La tombe de fer. Hendrik Conscience
PAR
HENRI CONSCIENCE
NOUVELLE ÉDITION
PARIS
CALMANN LÉVY, ÉDITEUR ANCIENNE MAISON MICHEL LÉVY FRÈRES
RUE AUBER, 3, ET BOULEVARD DES ITALIENS, 15
A LA LIBRAIRIE NOUVELLE
1878
Chapitres: I, II, III, IV, V, VI, VII, VIII, IX, X, XI, XII, XIII, XIV, XV, XVI, XVII, XVIII, XIX, XX, XXI, XXII, XXIII, XXIV, XXV, XXVI, XXVII, XXVIII, XXIX, XXX, XXXI, XXXII, XXXIII
PROLOGUE
La classe du village était finie....
Voilà Mieken, la jolie enfant blonde, qui s'en retourne à la maison avec son ardoise sous le bras. Son voisin Janneken, tête frisée aux cheveux noirs, marche à côté d'elle.[1]
[Note 1: Mieken et Janneken, petite Marie, petit Jean.]
Chemin faissant, ils cueillent dans le seigle des bluets bleus et des coquelicots rouges.
Ils s'asseoient sur le seuil de pierre fruste à l'entrée du cimetière.
Janneken tresse une couronne avec les fleurs. La petite fille trouve que cela dure trop longtemps et témoigne son impatience de posséder la couronne....
Mais Janneken travaille avec une attention sérieuse. Sans savoir ce qui le pousse, il arrange et entremêle les fleurs, cherche l'harmonie des couleurs et essaie de temps à autre la couronne sur la tête de sa gentille compagne.
Un sentiment d'amitié ou d'amour a-t-il fait déjà de l'enfant un artiste précoce?
Derrière ces innocents amis s'étend le champ de l'éternel repos, avec son silence que rien ne trouble, avec ses tombes verdoyantes et ses croix renversées....

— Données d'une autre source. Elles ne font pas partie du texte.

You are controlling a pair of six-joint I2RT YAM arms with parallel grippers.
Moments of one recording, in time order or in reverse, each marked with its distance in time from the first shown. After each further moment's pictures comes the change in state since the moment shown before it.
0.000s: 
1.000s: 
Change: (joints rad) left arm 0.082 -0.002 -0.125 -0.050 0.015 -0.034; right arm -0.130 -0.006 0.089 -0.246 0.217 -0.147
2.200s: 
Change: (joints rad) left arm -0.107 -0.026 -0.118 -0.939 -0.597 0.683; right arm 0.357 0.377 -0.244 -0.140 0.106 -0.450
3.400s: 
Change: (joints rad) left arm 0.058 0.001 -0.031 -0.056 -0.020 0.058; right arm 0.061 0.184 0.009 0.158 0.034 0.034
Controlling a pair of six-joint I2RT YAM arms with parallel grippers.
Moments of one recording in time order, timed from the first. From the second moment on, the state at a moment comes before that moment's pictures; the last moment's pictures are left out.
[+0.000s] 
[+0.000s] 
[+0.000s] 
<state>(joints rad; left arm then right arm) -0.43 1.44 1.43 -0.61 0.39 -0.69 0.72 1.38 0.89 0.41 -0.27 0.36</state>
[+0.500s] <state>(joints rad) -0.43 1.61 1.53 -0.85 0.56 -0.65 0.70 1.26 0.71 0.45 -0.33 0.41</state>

L'humble petite église s'élève au-dessus du champ des morts. Sa vieille tour, lourde et massive à la base, ressemble à un vieillard pleurant sur ses enfants qui ne sont plus; mais bientôt ses formes deviennent plus sveltes, et elle s'élance vers le ciel comme une aiguille et montre l'étoile d'or de l'espérance scintillant au-dessus des générations qui dorment dans le sein de la terre.
Le soleil répand sa joyeuse lumière sur le cimetière; les fleurs se balancent sur les tombes au souffle du vent chaud du midi; les oiseaux chantent dans les tilleuls qui ombragent le gazon bénit; des papillons bigarrés voltigent au-dessus des petites croix de bois.... Mais rien ne trouble le silence solennel ni la religieuse solitude du jardin des morts.
Janneken a achevé son oeuvre. Sur la tête de Mieken rayonne la couronne rouge et bleue qu'il a tressée pour elle.
Tous deux entrent dans le sentier qui serpente à travers le cimetière.
Janneken voit une marguerite blanche briller comme une étoile d'argent sur une tombe. Il fait un saut de côté, arrache la fleur de sa tige et la fixe sur le front de son amie.
C'est le joyau le plus précieux dans le diadème d'une reine,—reine dont la royauté naissante est la vie, dont le sceptre est la beauté, dont les trésors sont la candeur et la foi....
Mieken s'avance toute joyeuse, ses yeux bleus brillent d'un orgueil enfantin et mêlent leur doux éclat à celui des bluets qui s'agitent sur son front.
Mais elle s'arrête et regarde en souriant une petite croix de bois dont la fraîche guirlande de fleurs indique une tombe nouvellement fermée.
—La couronne que tu portes est bien plus belle, dit Janneken.